Copy the data below exactly, but not the pictures it contains.

━━━ Entries supplied ━━━

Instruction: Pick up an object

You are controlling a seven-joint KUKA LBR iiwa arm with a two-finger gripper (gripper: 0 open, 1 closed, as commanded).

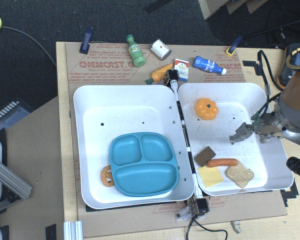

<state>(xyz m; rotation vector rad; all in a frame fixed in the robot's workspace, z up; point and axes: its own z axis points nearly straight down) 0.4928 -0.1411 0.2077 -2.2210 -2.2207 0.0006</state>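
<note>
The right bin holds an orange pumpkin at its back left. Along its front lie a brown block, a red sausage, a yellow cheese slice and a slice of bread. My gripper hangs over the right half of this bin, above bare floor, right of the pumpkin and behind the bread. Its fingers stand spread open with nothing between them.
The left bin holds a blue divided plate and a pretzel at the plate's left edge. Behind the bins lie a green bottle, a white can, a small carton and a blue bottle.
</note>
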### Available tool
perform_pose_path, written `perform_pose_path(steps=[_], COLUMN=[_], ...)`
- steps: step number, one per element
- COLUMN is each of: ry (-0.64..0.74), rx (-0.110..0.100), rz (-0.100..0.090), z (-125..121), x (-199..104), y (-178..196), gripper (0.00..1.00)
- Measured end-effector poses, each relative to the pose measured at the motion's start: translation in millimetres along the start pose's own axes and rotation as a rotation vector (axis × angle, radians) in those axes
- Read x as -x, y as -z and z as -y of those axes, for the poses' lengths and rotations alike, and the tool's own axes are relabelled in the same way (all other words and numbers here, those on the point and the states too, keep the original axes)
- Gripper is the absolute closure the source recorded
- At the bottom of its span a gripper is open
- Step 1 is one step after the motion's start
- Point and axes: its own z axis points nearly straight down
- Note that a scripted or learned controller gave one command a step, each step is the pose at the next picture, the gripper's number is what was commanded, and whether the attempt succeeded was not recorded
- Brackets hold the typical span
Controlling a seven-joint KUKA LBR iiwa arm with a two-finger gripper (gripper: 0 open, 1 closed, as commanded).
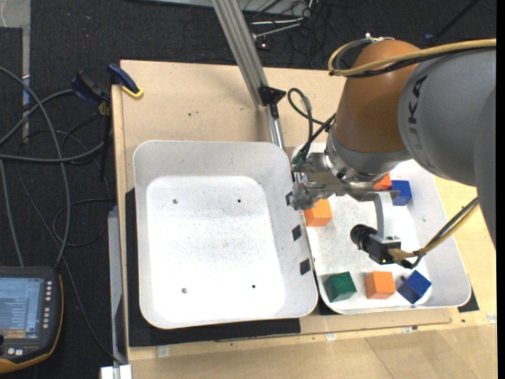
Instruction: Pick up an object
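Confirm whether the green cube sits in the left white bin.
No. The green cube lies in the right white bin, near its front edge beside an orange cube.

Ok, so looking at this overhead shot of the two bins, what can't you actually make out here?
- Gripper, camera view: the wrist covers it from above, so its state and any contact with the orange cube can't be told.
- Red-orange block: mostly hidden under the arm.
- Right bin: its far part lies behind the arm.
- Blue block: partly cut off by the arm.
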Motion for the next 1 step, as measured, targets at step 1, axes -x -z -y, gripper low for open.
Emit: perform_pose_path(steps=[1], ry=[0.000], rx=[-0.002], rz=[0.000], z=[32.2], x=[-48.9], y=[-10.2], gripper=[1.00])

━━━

◆ **Answer area**:
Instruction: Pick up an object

You are controlling a seven-joint KUKA LBR iiwa arm with a two-finger gripper (gripper: 0 open, 1 closed, as commanded).


<state>(xyz m; rotation vector rad; all in a frame fixed in the robot's workspace, z up; point and axes: its own z axis points nearly straight down) 0.4928 -0.1411 0.2077 -2.2210 -2.2207 0.0006</state>
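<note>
The right bin holds an orange pumpkin at its back left. Along its front lie a brown block, a red sausage, a yellow cheese slice and a slice of bread. My gripper hangs over the right half of this bin, above bare floor, right of the pumpkin and behind the bread. Its fingers stand spread open with nothing between them.
The left bin holds a blue divided plate and a pretzel at the plate's left edge. Behind the bins lie a green bottle, a white can, a small carton and a blue bottle.
</note>
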### Available tool
perform_pose_path, written `perform_pose_path(steps=[_], COLUMN=[_], ...)`
- steps: step number, one per element
- COLUMN is each of: ry (-0.64..0.74), rx (-0.110..0.100), rz (-0.100..0.090), z (-125..121), x (-199..104), y (-178..196), gripper (0.00..1.00)
- Measured end-effector poses, each relative to the pose measured at the motion's start: translation in millimetres along the start pose's own axes and rotation as a rotation vector (axis × angle, radians) in those axes
- Read x as -x, y as -z and z as -y of those axes, for the poses' lengths and rotations alike, and the tool's own axes are relabelled in the same way (all other words and numbers here, those on the point and the states too, keep the original axes)
- Gripper is the absolute closure the source recorded
- At the bottom of its span a gripper is open
- Step 1 is one step after the motion's start
- Point and axes: its own z axis points nearly straight down
- Note that a scripted or learned controller gave one command a step, each step is the pose at the next picture, the gripper's number is what was commanded, and whether the attempt succeeded was not recorded
- Brackets hold the typical span
Controlling a seven-joint KUKA LBR iiwa arm with a two-finger gripper (gripper: 0 open, 1 closed, as commanded).
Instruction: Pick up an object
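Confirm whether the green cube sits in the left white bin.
No. The green cube lies in the right white bin, near its front edge beside an orange cube.

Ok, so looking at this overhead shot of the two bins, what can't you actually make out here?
- Gripper, camera view: the wrist covers it from above, so its state and any contact with the orange cube can't be told.
- Red-orange block: mostly hidden under the arm.
- Right bin: its far part lies behind the arm.
- Blue block: partly cut off by the arm.
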Motion for the next 1 step, as measured, targets at step 1, axes -x -z -y, gripper low for open.
Emit: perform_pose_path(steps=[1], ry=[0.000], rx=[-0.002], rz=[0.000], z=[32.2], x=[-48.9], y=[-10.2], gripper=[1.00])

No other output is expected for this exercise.